Prostate, testicular and penile cancer – the symptoms and treatments

Here's what you need to know about three cancers that only affect men.

Prostate Cancer UK said the number of men dying from prostate cancer every year has overtaken the number of women dying from breast cancer, with 11,819 men now dying from prostate cancer in the UK every year – the equivalent of one man every 45 minutes.

But what is prostate cancer, and what are the symptoms? We explain the signs and symptoms along with two other male cancers…

Testicular cancer

Over 2,200 men will be diagnosed with testicular cancer in the UK each year. It most commonly affects men between the ages of 15 and 45 and is statistically the most common cancer in men aged between 25 and 49 in the UK (Cancer Research UK).

What to look out for

Men should perform testicular self-examination at least monthly.

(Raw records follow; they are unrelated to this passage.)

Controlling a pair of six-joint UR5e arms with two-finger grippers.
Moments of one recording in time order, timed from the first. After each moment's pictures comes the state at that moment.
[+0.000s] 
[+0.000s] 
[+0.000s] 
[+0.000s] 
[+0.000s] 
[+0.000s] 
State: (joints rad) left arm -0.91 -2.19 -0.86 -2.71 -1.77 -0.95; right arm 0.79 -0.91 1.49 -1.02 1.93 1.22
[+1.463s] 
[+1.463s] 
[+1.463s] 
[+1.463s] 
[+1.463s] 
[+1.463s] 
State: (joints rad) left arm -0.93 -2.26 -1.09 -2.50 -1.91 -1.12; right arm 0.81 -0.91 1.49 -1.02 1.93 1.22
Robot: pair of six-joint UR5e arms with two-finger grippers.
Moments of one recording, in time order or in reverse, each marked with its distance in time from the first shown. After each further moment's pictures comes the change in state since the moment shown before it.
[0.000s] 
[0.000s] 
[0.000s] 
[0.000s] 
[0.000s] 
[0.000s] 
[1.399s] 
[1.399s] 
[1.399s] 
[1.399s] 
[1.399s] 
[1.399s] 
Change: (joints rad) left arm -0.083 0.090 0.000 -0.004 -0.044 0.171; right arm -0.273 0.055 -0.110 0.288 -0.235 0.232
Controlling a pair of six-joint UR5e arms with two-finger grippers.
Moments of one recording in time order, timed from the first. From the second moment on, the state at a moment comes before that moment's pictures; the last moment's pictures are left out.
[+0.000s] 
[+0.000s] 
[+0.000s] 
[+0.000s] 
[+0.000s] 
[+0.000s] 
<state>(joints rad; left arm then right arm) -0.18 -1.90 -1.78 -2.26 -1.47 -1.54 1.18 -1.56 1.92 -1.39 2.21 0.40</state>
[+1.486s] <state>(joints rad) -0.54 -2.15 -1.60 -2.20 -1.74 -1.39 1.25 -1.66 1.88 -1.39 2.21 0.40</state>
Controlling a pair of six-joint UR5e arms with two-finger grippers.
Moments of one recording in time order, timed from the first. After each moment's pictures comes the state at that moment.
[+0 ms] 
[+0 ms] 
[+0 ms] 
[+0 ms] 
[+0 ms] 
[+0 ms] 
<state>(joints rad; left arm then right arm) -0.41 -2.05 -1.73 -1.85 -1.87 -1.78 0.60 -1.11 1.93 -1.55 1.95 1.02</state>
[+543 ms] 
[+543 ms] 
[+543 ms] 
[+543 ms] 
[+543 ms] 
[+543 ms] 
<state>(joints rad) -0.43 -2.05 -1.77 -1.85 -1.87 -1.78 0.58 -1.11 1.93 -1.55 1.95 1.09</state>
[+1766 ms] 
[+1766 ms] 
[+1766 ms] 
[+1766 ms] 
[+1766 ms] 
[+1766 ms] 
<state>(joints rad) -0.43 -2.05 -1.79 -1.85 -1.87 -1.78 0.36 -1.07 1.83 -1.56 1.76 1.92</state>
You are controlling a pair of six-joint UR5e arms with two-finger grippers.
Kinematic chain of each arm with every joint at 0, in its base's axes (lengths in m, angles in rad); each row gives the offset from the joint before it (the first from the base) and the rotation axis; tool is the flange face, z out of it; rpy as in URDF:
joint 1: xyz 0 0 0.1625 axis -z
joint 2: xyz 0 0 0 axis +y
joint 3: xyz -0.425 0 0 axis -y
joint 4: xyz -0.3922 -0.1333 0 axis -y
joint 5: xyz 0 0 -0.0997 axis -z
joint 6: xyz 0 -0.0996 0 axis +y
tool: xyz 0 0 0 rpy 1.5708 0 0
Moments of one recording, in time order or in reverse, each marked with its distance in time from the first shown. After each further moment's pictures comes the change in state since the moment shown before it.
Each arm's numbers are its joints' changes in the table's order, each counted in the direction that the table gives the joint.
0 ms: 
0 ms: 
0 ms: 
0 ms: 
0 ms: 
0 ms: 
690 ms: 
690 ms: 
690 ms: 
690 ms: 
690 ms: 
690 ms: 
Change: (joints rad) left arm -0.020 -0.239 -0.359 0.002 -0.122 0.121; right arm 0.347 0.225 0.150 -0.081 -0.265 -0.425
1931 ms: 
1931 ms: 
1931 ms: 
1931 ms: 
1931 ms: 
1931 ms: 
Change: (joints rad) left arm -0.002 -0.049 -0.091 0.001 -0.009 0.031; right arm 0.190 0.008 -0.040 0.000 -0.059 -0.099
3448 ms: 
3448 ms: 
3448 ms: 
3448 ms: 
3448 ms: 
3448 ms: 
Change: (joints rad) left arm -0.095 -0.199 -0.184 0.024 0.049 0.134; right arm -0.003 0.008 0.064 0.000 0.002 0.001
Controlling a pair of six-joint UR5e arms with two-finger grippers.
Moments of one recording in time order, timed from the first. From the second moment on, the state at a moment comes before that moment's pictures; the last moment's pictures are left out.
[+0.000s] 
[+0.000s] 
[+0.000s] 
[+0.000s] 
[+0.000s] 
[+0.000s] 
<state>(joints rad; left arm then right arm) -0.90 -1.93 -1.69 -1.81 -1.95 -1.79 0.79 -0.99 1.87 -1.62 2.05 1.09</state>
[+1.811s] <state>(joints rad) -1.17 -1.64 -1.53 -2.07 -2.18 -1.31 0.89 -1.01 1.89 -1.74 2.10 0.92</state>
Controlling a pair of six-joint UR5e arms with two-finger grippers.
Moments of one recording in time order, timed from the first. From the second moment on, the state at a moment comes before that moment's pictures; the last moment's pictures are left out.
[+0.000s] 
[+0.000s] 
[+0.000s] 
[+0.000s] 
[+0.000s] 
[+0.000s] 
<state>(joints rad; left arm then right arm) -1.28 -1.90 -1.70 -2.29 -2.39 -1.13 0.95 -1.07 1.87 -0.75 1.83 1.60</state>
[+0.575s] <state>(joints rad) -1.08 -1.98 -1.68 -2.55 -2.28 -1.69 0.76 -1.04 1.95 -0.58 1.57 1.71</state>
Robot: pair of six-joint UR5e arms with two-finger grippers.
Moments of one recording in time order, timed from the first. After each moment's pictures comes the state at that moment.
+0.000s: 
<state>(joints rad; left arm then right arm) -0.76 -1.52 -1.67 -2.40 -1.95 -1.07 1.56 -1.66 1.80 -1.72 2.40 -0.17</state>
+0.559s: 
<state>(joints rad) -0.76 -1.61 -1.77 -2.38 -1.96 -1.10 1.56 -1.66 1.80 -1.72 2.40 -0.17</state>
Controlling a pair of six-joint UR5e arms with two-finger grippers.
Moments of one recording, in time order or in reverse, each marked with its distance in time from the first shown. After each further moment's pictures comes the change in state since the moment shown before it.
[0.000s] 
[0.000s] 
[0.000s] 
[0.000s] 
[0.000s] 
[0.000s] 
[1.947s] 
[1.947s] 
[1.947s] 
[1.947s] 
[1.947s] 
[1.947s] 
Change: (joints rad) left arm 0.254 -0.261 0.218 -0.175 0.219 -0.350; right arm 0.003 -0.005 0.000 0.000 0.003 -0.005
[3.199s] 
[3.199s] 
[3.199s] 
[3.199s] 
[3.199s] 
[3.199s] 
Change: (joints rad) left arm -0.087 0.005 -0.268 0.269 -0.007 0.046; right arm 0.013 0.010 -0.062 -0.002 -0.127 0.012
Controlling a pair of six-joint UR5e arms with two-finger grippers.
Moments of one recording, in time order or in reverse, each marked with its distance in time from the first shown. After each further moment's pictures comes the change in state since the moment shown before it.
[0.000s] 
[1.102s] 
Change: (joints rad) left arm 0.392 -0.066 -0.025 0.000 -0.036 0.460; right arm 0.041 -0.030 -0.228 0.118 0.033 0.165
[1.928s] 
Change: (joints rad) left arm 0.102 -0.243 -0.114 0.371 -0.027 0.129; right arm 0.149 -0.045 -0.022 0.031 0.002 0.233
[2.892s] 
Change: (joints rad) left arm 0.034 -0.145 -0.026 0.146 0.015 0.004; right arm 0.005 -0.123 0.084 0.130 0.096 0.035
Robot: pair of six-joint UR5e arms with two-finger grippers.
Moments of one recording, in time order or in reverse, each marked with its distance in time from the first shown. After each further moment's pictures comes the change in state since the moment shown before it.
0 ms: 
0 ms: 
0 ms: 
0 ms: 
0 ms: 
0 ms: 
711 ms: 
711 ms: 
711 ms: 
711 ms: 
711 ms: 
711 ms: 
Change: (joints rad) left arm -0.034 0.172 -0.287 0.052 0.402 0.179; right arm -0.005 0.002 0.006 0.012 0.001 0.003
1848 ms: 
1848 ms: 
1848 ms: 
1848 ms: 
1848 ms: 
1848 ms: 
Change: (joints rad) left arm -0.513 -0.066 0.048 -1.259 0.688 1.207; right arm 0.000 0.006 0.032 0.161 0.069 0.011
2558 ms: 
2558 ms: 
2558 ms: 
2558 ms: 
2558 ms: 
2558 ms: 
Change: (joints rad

Possible symptoms include:

• A small pea-sized lump can be felt in around 90% of cases and in over 80% of cases this will be painless.
• Dragging sensation, ache or pain (more common in non-cancerous conditions)
• Breast swelling or tenderness (called gynaecomastia). This is rare but may be caused by hormones which are produced by some types of testicular cancer. Similar symptoms can be caused simply by body changes during puberty.
• Back pain caused by enlarged lymph nodes in the back.

Getting treatment

Anything unusual, such as a lump or swelling in the testicles, should promptly be checked by a GP. “Testicular cancer’s very treatable, and in most cases curable,” says Orchid’s Rob Cornes, a male cancer nurse.

“Treatment usually involves removing the affected testicle, but providing the other testicle’s healthy, fertility shouldn’t be affected. Chemotherapy may be needed in some cases, which can cause temporary infertility, but men are always given the chance to store sperm before treatment, which if needed, can be used at a later date.

Penile cancer

Cancer of the penis is very rare in the western world – there are only around 650 cases in the UK each year. Although most often diagnosed in men over 60, research has suggested that 25% of cases in the UK occur in males younger than 50. It’s usually a slow-growing cancer and, if caught early, chances of survival are high. Around 75% of men diagnosed with penile cancer will survive the disease.

What to look out for

Cancer can develop anywhere in the penis, but the most common places are under the foreskin and on the glans. Possible symptoms include:

• A growth or ulcer on the penis, especially on the glans or foreskin.
• Changes in the colour or skin thickening on the penis.
• Persistent discharge with foul odour beneath the foreskin.
• Blood coming from the tip of the penis or under the foreskin.
• Unexplained pain in the shaft or tip of the penis.
• Irregular or growing bluish-brown flat lesions or marks beneath the foreskin or on the body of the penis.
• Reddish, velvety rash or small, crusty lumps beneath the foreskin.
• Irregular swelling at the end of the penis.

Getting treatment

In the majority of cases non-cancerous conditions of the penis will be the cause of the symptoms. Unfortunately most men tend to ignore potential penile cancer symptoms for some time, which leads to a delay in diagnosis. If someone has any of these symptoms, they should make an appointment to see the GP and if necessary they will be referred to an urologist.

Prostate cancer

In most cases, the growth is slow and with few symptoms, and for that reason, prostate cancer can go undetected for many years. It mainly affects men over 60 (the most common age for a man to be diagnosed is in his mid-70s) but more than 1,000 men under the age of 55 years are diagnosed each year in the UK. Up to 10% of these early-onset cases of prostate cancer are thought to be caused by inherited forms of the condition.

What to look out for

Problems with the prostate are common, particularly as men get older and they may not necessarily be caused by cancer.
• Possible symptoms include:
• Slow or weak flow of urine
• Urinating more frequently or urgently than usual
• Difficulty starting to urinate
• Pain or burning sensation when urinating
• Unexplained urinary infection
• Difficulty getting or maintaining an erection or pain during ejaculation
• Impotence
• Constipation, altered bowel habit

Getting treatment

If you are experiencing any of the above symptoms and are worried that they could be related to prostate cancer, make an appointment with your GP. “Men should see their GP to discuss symptoms thoroughly,” adds Cornes.

“It could be that further examinations are needed. And if it is a benign enlargement, treatments can help.”